**Your assignment:** Could you copy every line of the data that contains the word "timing"?

**Stored entries:**
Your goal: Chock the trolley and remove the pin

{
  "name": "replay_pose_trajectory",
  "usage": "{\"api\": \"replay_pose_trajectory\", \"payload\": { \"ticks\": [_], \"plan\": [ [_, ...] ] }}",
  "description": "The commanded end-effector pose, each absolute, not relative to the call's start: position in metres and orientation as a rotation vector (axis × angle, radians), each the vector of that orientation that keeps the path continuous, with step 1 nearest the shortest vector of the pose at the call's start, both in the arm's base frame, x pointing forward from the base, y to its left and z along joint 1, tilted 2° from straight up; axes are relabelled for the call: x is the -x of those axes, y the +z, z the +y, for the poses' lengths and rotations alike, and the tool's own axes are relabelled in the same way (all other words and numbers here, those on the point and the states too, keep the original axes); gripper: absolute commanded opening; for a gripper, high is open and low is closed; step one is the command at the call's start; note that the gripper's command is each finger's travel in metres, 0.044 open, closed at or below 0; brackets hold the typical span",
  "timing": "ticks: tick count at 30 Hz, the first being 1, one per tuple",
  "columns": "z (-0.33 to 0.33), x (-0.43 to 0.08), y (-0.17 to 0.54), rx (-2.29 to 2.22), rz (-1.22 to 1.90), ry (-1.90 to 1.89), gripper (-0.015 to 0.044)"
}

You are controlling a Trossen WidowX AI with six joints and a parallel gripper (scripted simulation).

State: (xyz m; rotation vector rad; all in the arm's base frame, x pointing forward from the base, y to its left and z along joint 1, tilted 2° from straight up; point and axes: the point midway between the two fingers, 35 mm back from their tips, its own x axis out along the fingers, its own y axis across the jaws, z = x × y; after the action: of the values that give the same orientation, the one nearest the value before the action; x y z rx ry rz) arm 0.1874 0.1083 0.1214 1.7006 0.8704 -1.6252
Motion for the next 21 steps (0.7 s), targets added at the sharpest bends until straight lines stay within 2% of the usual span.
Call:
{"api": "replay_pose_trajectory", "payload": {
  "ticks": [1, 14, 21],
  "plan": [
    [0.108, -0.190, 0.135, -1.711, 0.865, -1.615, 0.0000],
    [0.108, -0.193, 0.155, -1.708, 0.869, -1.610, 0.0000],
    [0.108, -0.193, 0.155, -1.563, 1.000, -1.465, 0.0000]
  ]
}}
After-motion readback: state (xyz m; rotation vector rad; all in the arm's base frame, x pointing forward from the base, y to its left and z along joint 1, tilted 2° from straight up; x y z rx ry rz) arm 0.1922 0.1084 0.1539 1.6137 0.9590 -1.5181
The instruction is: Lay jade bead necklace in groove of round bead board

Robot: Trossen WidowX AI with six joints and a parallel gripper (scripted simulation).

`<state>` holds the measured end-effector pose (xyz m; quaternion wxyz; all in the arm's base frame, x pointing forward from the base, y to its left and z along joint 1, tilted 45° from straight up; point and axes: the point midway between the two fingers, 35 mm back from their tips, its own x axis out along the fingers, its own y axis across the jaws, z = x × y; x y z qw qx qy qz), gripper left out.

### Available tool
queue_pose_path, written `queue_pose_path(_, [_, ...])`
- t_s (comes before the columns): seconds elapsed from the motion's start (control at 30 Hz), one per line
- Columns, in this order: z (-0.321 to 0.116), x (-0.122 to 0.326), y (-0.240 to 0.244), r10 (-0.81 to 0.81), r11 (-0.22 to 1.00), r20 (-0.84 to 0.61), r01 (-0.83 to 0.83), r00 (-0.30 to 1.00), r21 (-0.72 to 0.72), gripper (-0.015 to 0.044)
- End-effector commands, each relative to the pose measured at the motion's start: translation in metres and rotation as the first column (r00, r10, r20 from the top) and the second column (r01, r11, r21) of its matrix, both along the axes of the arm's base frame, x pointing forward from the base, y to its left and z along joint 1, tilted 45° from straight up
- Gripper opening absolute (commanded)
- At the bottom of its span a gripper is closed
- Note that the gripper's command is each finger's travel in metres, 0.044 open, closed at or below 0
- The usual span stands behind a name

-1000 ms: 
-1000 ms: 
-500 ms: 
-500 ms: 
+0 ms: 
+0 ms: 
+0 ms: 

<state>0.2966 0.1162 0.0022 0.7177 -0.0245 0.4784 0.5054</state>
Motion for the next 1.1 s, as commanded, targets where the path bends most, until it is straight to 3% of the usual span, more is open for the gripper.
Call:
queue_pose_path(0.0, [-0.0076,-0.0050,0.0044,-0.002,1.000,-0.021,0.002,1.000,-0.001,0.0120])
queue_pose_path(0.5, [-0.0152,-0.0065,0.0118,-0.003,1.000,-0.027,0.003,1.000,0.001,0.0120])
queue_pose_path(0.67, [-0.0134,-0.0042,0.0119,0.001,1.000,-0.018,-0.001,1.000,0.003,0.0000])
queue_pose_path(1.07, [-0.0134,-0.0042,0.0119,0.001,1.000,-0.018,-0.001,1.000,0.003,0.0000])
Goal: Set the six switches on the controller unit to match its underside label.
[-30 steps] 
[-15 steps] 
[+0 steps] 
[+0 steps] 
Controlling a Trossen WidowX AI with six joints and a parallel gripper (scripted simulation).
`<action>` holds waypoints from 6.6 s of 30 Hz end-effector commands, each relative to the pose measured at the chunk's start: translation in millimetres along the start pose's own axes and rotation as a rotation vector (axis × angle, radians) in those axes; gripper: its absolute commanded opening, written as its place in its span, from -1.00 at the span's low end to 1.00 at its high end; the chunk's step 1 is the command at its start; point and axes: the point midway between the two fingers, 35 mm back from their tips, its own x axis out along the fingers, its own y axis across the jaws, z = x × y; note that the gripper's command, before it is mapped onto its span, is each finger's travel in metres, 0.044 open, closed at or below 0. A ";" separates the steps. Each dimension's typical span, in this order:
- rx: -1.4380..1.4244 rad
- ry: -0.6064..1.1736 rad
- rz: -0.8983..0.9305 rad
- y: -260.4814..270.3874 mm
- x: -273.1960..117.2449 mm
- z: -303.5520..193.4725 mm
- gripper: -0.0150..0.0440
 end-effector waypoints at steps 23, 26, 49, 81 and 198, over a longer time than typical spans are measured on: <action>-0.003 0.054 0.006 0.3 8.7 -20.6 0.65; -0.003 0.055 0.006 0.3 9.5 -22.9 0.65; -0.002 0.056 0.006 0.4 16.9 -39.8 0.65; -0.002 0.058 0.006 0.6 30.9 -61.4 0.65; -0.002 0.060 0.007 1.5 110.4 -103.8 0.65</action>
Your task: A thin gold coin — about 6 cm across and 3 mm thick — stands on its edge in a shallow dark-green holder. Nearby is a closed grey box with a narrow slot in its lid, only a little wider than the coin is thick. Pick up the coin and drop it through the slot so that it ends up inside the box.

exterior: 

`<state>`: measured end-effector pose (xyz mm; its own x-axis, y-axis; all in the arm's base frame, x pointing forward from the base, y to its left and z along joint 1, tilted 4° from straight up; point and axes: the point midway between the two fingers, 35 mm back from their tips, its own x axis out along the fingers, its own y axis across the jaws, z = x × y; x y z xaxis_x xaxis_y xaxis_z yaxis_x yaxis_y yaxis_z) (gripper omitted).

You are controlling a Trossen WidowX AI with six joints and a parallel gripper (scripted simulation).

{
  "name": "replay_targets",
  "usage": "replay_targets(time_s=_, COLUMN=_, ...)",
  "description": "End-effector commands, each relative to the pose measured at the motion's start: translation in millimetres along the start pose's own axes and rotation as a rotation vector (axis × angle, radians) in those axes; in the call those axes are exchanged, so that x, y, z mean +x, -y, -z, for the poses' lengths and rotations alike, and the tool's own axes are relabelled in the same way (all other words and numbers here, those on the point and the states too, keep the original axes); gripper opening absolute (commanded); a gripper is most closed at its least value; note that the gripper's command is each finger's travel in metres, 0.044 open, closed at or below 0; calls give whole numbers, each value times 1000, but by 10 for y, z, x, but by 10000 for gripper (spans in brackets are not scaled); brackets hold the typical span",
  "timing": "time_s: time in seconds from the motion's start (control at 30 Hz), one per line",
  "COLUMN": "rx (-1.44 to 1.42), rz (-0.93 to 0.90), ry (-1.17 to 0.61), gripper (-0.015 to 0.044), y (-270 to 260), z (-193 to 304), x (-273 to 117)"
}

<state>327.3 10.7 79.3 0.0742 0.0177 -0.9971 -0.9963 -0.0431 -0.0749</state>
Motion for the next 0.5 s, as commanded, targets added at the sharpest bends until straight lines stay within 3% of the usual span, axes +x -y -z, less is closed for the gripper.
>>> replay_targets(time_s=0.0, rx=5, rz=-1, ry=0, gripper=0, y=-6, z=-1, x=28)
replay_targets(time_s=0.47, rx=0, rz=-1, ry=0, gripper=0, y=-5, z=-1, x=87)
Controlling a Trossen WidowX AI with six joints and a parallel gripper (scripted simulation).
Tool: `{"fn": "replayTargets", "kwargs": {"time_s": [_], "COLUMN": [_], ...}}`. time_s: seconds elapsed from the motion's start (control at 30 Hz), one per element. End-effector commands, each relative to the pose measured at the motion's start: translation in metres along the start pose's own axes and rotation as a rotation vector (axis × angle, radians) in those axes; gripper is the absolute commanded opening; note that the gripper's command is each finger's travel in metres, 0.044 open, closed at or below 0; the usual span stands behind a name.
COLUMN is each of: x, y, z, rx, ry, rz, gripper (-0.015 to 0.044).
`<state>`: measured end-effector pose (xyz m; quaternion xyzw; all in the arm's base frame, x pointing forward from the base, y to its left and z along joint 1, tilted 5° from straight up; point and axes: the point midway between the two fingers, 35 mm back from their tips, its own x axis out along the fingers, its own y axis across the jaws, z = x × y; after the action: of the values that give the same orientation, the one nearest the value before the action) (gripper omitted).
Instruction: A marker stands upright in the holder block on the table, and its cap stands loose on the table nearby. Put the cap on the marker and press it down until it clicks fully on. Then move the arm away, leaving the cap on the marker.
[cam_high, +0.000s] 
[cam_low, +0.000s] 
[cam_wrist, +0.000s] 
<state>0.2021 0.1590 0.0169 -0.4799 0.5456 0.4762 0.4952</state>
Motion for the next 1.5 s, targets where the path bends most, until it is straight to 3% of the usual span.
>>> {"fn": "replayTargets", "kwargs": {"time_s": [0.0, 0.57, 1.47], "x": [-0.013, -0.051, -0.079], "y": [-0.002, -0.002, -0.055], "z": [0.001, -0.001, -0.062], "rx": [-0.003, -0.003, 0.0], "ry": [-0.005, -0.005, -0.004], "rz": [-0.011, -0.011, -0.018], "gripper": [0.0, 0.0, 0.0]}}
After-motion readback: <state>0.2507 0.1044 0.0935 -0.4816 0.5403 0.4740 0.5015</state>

**Output of the exercise:**
  "timing": "ticks: tick count at 30 Hz, the first being 1, one per tuple",
  "timing": "time_s: time in seconds from the motion's start (control at 30 Hz), one per line",

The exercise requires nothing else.